==== Exercise data ====
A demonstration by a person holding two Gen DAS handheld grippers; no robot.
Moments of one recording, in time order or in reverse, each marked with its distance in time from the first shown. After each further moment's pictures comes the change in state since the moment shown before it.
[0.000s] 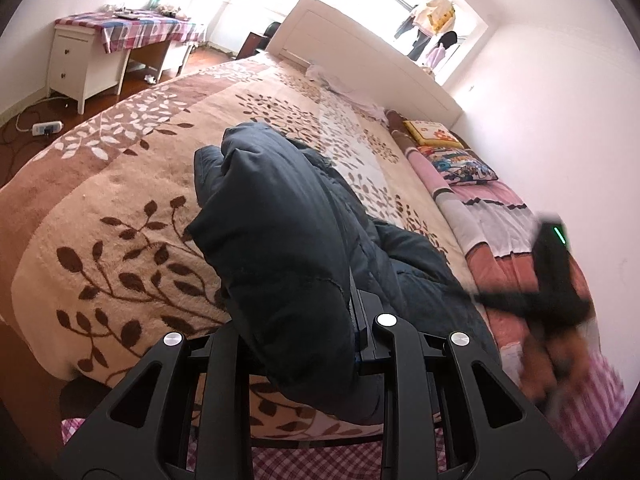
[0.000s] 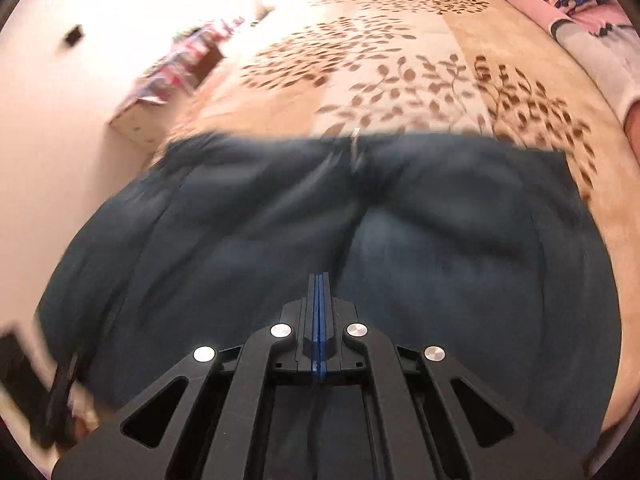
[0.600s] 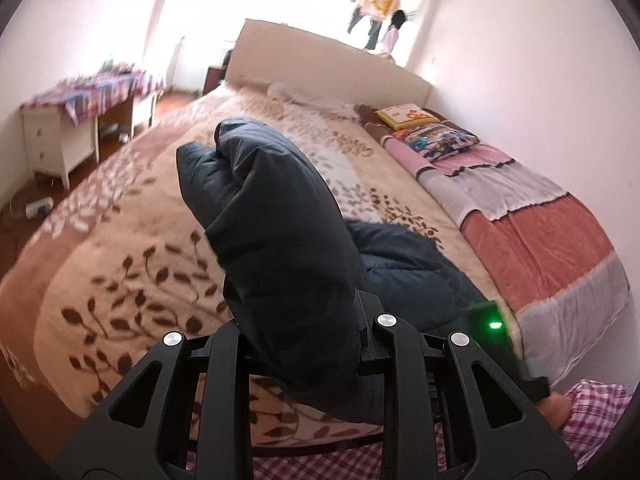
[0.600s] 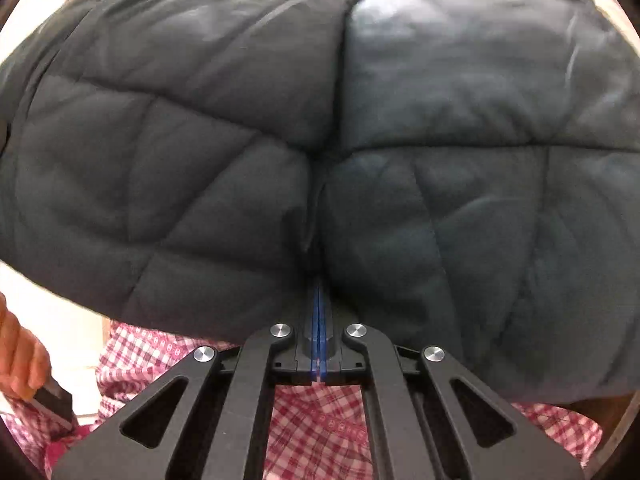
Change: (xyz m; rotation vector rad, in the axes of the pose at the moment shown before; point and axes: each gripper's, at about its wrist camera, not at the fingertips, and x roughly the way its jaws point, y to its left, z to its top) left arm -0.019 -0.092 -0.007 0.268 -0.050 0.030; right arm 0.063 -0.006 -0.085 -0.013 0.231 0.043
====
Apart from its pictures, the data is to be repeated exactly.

A demonstration by a person holding two Gen DAS handheld grippers; no robot.
Moments of one recording, in time order or in reverse, each marked with its distance in time from the first shown. After each further moment's pictures comes the change in state since the moment shown before it.
[0.000s] 
[0.000s] 
[0.600s] 
[0.600s] 
Change: (xyz m; rotation vector rad, in the axes of the pose at the moment shown before; point and axes: each gripper's, at about its wrist camera, not at the fingertips, and x roughly the way its jaws point, y to its left, z to its top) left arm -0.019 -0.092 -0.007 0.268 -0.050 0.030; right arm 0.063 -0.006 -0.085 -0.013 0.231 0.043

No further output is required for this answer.